**Task item**: Wherever the string "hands" shows up in the material below, copy that line.

**Information shown**:
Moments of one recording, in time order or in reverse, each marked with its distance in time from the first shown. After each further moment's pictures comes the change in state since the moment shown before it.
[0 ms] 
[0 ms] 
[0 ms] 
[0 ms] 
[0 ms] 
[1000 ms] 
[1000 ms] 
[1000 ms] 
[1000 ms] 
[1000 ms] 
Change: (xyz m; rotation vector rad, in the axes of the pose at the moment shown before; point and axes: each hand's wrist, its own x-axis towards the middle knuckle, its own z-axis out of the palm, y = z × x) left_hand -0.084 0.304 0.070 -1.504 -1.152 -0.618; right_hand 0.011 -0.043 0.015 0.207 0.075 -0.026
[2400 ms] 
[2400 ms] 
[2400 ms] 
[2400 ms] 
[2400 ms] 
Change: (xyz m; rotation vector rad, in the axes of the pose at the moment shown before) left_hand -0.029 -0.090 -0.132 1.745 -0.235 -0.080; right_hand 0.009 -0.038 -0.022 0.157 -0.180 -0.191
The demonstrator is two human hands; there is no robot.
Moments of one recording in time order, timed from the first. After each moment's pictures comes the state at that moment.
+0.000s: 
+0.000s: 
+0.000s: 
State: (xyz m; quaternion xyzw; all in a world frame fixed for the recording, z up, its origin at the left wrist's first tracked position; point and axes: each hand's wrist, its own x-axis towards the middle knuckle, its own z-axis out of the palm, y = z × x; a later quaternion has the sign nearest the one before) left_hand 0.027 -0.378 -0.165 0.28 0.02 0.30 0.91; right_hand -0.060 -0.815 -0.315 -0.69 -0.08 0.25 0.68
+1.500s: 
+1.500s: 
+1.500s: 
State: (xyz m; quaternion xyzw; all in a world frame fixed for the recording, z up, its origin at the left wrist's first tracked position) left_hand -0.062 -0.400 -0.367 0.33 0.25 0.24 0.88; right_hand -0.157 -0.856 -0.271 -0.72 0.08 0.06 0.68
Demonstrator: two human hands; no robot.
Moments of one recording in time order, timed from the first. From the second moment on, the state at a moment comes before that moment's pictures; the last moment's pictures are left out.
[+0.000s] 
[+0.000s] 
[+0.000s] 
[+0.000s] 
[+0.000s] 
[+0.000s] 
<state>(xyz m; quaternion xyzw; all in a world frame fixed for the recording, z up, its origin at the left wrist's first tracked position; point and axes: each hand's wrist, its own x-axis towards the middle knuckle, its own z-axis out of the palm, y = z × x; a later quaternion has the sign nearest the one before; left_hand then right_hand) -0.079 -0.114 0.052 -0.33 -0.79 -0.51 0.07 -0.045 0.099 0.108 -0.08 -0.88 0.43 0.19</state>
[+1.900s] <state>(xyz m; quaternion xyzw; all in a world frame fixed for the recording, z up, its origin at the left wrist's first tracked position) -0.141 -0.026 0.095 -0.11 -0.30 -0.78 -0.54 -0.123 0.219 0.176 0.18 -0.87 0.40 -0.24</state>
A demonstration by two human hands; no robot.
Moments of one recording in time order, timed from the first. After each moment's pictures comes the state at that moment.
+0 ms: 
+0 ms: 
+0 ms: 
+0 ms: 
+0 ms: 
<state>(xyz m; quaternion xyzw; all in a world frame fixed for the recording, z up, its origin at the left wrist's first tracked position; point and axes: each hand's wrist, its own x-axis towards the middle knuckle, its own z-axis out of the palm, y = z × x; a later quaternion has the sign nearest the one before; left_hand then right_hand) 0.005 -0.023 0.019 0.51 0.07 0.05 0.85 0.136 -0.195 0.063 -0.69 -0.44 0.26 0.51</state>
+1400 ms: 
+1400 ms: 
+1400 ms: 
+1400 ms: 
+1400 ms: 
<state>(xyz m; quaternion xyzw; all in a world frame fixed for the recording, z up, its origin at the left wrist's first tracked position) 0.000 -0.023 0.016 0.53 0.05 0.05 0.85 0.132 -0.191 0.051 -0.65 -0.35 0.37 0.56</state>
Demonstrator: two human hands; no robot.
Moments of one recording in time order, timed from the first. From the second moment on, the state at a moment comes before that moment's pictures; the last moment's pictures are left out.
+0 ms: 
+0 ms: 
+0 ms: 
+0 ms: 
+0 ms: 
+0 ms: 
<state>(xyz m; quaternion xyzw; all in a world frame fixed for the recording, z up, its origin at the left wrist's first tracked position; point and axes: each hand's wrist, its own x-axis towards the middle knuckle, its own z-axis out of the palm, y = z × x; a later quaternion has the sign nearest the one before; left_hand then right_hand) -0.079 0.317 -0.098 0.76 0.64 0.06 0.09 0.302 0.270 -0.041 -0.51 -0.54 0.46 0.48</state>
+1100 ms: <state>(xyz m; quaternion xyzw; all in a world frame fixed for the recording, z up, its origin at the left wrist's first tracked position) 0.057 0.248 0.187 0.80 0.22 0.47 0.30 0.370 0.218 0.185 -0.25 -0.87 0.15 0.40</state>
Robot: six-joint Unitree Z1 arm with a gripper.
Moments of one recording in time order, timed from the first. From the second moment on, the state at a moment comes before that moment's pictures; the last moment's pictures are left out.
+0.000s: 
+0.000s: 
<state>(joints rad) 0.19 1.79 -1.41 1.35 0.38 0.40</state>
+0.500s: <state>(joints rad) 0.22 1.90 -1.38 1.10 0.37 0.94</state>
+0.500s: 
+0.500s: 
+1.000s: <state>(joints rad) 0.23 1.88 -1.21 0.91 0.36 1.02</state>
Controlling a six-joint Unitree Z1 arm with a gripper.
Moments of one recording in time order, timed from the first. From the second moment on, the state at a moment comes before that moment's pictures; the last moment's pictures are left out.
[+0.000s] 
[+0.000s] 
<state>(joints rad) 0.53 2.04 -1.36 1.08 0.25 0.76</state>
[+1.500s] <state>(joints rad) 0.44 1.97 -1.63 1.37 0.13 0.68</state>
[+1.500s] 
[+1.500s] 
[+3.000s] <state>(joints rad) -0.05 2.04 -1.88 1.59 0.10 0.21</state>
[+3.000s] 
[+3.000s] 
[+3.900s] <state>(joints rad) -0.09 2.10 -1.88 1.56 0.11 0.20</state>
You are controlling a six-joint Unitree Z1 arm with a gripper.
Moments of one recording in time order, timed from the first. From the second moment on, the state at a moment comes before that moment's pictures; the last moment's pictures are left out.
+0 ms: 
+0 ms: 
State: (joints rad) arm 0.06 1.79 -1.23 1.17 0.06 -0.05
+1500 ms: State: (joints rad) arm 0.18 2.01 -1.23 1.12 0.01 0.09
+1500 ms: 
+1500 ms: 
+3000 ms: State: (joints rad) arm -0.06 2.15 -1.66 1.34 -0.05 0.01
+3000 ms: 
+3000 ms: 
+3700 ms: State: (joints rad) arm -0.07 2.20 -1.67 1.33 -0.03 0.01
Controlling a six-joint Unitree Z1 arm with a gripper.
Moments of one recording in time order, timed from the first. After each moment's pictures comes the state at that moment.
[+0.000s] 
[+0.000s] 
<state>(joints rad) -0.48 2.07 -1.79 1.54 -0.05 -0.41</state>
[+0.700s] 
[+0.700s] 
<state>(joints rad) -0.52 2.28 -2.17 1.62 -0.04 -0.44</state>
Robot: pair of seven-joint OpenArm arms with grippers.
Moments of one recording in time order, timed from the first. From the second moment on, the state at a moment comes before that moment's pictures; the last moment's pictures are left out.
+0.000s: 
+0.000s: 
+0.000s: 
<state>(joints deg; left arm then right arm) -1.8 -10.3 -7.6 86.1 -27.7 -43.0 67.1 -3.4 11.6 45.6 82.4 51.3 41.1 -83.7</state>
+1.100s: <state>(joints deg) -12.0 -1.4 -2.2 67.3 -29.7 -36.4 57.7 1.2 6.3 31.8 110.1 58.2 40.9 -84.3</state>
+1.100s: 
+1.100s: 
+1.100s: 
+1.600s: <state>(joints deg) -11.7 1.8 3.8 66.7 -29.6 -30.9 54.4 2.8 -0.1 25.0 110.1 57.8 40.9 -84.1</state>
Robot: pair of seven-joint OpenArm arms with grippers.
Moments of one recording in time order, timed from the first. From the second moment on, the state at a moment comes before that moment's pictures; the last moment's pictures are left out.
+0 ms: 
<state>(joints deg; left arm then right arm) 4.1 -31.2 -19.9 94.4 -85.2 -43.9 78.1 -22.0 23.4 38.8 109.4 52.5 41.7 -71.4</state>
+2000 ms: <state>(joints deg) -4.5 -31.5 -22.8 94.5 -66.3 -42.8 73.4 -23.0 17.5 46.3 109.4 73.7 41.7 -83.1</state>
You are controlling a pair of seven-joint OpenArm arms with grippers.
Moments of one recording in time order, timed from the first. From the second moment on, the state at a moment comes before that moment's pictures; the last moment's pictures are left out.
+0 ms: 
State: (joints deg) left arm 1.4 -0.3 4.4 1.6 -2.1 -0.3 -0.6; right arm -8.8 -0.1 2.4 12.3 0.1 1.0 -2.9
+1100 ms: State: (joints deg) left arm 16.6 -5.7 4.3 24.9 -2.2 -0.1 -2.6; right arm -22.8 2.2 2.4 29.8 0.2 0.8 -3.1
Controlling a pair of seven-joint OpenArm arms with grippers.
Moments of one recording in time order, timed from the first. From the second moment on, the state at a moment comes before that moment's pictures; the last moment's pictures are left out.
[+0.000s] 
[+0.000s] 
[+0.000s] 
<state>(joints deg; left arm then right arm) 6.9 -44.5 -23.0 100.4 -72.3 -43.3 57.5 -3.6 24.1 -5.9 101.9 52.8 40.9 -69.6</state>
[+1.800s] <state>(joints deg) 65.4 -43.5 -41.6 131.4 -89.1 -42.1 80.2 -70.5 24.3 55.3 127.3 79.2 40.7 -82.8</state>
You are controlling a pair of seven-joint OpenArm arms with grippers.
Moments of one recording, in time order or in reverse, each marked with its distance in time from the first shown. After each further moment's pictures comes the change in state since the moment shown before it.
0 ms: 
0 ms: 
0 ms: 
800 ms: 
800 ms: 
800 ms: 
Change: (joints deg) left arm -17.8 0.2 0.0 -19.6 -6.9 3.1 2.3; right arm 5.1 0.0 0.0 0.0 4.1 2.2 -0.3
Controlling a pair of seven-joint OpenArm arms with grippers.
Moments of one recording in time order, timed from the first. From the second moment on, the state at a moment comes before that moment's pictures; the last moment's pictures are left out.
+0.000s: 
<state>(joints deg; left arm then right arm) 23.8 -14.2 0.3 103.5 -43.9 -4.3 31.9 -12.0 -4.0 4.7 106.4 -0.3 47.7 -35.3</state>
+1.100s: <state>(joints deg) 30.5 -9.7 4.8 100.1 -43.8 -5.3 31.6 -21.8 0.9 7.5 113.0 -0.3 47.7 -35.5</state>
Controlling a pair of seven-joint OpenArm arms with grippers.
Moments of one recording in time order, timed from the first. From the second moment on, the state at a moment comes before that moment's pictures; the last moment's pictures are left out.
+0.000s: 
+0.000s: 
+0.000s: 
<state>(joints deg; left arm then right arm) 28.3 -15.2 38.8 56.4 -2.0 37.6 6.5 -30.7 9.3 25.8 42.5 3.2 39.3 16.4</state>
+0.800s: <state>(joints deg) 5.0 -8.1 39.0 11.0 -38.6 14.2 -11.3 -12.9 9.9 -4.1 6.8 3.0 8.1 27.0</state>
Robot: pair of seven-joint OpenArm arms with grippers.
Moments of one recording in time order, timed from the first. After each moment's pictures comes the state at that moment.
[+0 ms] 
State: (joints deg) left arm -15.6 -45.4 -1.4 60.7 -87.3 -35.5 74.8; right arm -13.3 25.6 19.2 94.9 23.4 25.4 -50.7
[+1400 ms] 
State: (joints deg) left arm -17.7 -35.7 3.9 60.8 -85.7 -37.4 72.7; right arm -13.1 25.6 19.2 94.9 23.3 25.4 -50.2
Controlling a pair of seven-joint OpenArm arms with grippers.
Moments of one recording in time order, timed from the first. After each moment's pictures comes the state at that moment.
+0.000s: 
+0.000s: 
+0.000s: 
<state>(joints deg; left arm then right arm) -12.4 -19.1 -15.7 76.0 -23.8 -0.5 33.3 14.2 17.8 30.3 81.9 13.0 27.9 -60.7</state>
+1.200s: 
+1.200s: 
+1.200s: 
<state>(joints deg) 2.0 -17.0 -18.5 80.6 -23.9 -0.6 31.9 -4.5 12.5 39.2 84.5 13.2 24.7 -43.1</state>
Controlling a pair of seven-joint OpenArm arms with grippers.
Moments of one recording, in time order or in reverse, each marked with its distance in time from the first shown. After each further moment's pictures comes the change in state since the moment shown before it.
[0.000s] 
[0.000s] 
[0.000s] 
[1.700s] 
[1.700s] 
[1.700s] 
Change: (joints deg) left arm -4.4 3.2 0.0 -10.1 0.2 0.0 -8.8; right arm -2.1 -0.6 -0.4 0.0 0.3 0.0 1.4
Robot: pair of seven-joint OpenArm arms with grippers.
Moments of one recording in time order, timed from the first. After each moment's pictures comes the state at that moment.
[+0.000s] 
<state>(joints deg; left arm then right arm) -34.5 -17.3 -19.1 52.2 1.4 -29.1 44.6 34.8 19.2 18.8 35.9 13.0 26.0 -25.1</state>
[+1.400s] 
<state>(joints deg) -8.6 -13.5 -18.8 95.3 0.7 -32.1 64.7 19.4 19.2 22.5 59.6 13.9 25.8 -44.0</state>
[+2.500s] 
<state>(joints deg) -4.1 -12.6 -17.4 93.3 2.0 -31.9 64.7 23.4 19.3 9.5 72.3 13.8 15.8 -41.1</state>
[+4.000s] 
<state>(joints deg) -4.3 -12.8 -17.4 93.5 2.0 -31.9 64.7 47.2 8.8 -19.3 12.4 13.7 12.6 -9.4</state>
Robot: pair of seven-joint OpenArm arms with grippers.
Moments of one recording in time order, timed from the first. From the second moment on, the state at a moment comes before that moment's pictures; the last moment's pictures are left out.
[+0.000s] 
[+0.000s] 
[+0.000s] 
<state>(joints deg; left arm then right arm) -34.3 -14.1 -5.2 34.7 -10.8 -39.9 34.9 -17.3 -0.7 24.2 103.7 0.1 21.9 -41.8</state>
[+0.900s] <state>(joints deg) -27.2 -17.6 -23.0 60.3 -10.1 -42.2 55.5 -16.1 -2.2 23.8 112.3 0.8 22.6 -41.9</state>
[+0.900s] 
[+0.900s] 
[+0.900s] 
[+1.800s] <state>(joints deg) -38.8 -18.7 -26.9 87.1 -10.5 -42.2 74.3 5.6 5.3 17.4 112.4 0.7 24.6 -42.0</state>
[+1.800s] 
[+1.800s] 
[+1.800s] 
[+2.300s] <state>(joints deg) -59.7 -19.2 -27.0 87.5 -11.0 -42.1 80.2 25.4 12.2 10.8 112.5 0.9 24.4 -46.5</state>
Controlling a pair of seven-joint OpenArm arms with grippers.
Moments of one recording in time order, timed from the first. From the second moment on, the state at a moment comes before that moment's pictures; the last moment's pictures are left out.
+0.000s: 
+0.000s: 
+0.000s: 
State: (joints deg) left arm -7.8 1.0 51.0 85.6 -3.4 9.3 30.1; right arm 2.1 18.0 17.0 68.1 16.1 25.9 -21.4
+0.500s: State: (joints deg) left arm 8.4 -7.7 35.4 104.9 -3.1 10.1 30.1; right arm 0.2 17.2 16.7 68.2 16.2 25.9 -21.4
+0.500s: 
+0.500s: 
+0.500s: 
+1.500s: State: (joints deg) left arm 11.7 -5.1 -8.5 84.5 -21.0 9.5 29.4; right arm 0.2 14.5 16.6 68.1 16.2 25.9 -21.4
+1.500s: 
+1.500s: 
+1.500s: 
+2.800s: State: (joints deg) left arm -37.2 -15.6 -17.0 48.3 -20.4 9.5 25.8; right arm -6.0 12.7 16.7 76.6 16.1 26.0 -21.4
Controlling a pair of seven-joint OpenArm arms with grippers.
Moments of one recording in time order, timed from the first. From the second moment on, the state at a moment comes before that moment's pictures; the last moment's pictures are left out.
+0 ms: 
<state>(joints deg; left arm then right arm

**Task response**:
The demonstrator is two human hands; there is no robot.
Demonstrator: two human hands; no robot.
A demonstration by two human hands; no robot.
Demonstrator: two human hands; no robot.

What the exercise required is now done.